> Task description
In full and without alteration, output each record given here.

* * * * * * * * *

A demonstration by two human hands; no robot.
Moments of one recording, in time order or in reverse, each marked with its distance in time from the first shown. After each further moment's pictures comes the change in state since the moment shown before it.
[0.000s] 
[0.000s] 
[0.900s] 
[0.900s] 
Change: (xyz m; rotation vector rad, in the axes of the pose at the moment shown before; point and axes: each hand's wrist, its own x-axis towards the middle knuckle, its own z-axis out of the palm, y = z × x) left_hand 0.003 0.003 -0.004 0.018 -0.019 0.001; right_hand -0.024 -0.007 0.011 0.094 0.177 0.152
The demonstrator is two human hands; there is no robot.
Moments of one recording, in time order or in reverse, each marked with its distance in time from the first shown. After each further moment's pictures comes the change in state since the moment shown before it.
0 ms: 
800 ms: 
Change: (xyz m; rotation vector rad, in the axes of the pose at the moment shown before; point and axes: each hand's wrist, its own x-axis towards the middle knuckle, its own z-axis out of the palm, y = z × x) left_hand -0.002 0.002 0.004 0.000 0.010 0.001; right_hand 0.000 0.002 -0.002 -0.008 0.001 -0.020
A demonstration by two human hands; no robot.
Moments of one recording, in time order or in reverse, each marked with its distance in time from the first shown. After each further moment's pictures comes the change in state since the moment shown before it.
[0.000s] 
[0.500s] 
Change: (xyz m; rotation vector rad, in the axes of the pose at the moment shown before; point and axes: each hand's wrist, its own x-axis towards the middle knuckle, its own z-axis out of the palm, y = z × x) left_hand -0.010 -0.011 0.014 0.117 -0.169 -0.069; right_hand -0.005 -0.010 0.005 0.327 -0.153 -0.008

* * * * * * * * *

> Answer box
A demonstration by two human hands; no robot.
Moments of one recording, in time order or in reverse, each marked with its distance in time from the first shown. After each further moment's pictures comes the change in state since the moment shown before it.
[0.000s] 
[0.000s] 
[0.900s] 
[0.900s] 
Change: (xyz m; rotation vector rad, in the axes of the pose at the moment shown before; point and axes: each hand's wrist, its own x-axis towards the middle knuckle, its own z-axis out of the palm, y = z × x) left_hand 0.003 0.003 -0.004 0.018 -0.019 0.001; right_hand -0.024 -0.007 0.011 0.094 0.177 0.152
The demonstrator is two human hands; there is no robot.
Moments of one recording, in time order or in reverse, each marked with its distance in time from the first shown. After each further moment's pictures comes the change in state since the moment shown before it.
0 ms: 
800 ms: 
Change: (xyz m; rotation vector rad, in the axes of the pose at the moment shown before; point and axes: each hand's wrist, its own x-axis towards the middle knuckle, its own z-axis out of the palm, y = z × x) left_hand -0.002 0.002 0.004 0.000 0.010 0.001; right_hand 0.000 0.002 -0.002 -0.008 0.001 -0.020
A demonstration by two human hands; no robot.
Moments of one recording, in time order or in reverse, each marked with its distance in time from the first shown. After each further moment's pictures comes the change in state since the moment shown before it.
[0.000s] 
[0.500s] 
Change: (xyz m; rotation vector rad, in the axes of the pose at the moment shown before; point and axes: each hand's wrist, its own x-axis towards the middle knuckle, its own z-axis out of the palm, y = z × x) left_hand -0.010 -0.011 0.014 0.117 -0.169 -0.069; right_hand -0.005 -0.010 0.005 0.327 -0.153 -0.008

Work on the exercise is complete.